Chirag Mehta, Architect and Design and Innovation strategist for the SAP Office of the CEO, addressed these concerns in his Cloud Computing blog

Security

Many IT executives make decisions based on the perceived security risk instead of the real security risk. IT has traditionally feared the loss of control for SaaS deployments based on an assumption that if you cannot control something it must be unsecured. I recall the anxiety about the web services deployment where people got really worked up on the security of web services because the users could invoke an internal business process from outside of a firewall.The IT will have to get used to the idea of software being delivered outside from a firewall that gets meshed up with on-premise software before it reaches the end user. The intranet, extranet, DMZ, and the internet boundaries have started to blur and this indeed imposes some serious security challenges such as relying on a cloud vendor for the physical and logical security of the data, authenticating users across firewalls by relying on vendor’s authentication schemes etc. , but assuming challenges as fears is not a smart strategy.

Latency

Just because something runs on a cloud it does not mean it has latency. My opinion is quite the opposite. The cloud computing if done properly has opportunities to reduce latency based on its architectural advantages such as massively parallel processing capabilities and distributed computing. The web-based applications in early days went through the same perception issues and now people don’t worry about latency while shopping at Amazon.com or editing a document on Google docs served to them over a cloud.

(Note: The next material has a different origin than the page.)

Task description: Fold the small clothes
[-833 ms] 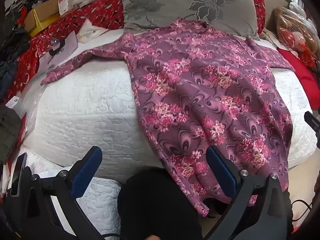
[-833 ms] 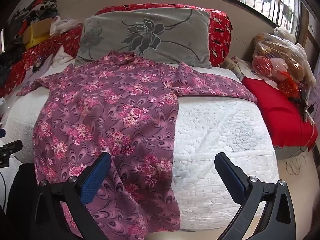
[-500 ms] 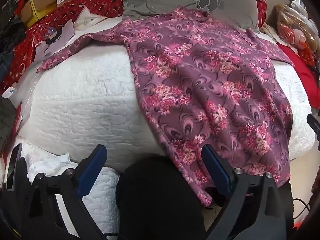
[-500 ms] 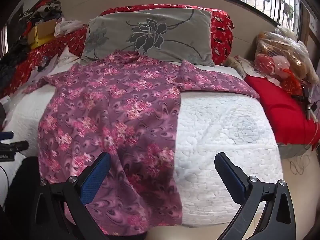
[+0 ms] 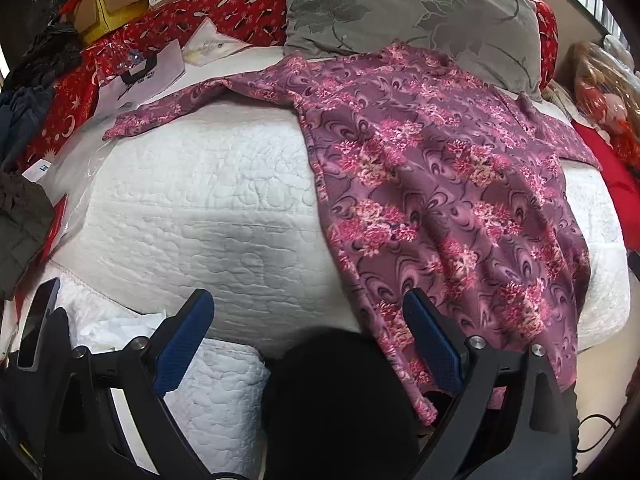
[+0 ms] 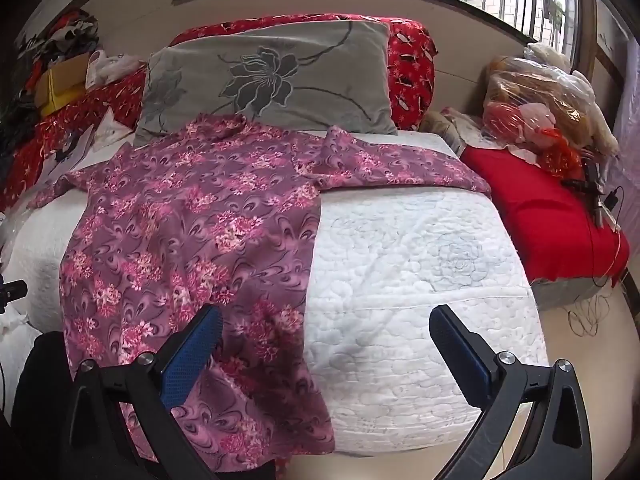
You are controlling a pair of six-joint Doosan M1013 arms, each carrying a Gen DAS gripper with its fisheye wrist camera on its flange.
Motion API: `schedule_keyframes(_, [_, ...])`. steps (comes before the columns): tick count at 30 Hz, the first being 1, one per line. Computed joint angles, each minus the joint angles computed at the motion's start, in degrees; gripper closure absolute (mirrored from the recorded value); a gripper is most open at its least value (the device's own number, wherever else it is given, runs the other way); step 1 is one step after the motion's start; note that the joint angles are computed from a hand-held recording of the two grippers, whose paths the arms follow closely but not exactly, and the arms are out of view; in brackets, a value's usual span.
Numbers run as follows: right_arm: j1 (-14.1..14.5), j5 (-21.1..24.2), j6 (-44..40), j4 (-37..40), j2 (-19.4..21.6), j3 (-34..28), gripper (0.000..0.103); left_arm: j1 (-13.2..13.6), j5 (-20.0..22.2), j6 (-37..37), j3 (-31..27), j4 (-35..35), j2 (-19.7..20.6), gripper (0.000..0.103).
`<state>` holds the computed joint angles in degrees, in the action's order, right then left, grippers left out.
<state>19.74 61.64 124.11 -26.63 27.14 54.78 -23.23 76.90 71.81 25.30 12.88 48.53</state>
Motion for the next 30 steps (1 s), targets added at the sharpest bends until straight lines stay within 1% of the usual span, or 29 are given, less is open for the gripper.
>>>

The cloud is going to get better and better and the IT has no strategic advantages to own and maintain the data centers. In fact the data centers are easy to shut down but the applications are not and the CIOs should take any and all opportunities that they get to move the data centers away if they can.

SLA

Recent Amazon EC2 meltdown and RIM’s network outage created a debate around the availability of a highly centralized infrastructure and their SLAs. The real problem is not a bad SLA but lack of one. The IT needs a phone number that they can call in an unexpected event and have an up front estimate about the downtime to manage the expectations. May be I am simplifying it too much but this is the crux of the situation. The fear is not so much about 24×7 availability since an on-premise system hardly promises that but what bothers IT the most is inability to quantify the impact on business in an event of non-availability of a system and set and manage expectations upstream and downstream. The non-existent SLA is a real issue and I believe there is a great service innovation opportunity for ISVs and partners to help CIOs with the adoption of the cloud computing by providing a rock solid SLA and transparency into the defect resolution process.”

He also address some valuable innovation opportunities. I agree with his views and hope that more CIOs do as well.